## [Source material]

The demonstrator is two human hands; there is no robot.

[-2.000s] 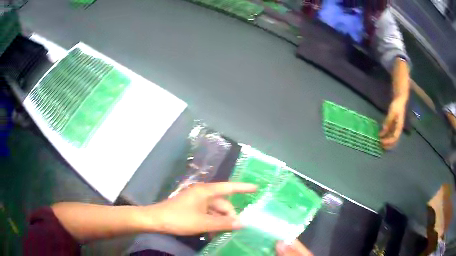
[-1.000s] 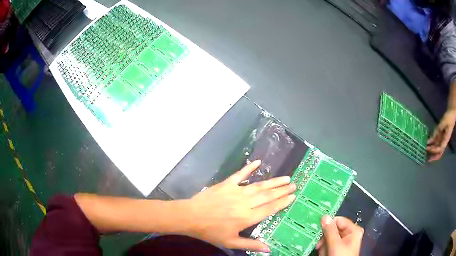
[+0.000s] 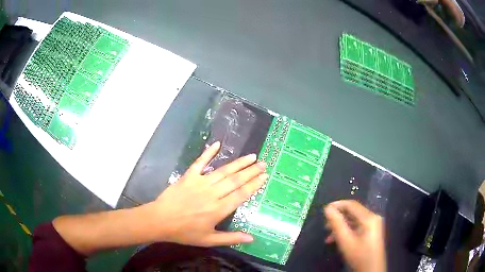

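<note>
A green PCB panel (image 3: 298,186) lies at a slant on the black work mat (image 3: 340,175), its hole rows on the left side and larger rectangles on the right, with glare near its lower end. My left hand (image 3: 212,196) is bare, palm down with fingers spread, its fingertips on the panel's left edge. My right hand (image 3: 356,228) is bare and somewhat blurred, just right of the panel over the mat, its thumb and fingers bent close together. Whether it holds a component cannot be told. Several tiny components (image 3: 353,187) lie on the mat above my right hand.
Glossy clear film (image 3: 228,133) lies left of the panel. More green panels (image 3: 80,79) lie on a white sheet (image 3: 133,122) at the left. Overlapping panels (image 3: 377,69) lie on the grey surface beyond. A black bin (image 3: 438,220) stands at right. Part of another person's hand (image 3: 452,10) shows at top right.
The view has shifted. The panel now lies flat under my left hand, where it was earlier tilted up. My right hand has left the panel's edge. The other person's hand has left the far panels.
</note>
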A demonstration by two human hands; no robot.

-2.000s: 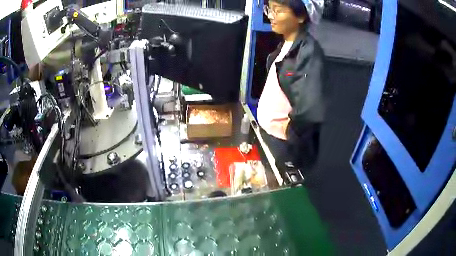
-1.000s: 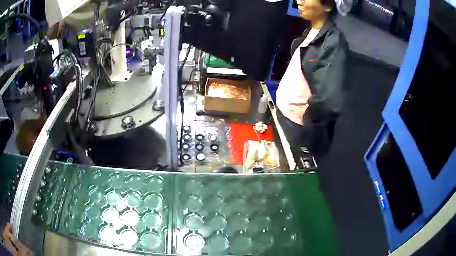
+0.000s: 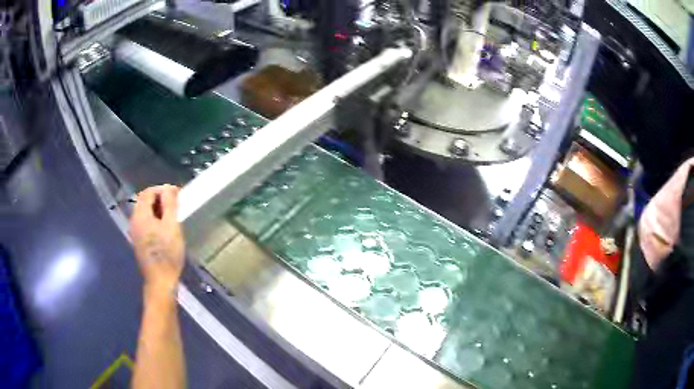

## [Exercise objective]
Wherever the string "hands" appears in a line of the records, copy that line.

## [The completed task]
The demonstrator is two human hands; there is no robot.
A demonstration by two human hands; no robot.

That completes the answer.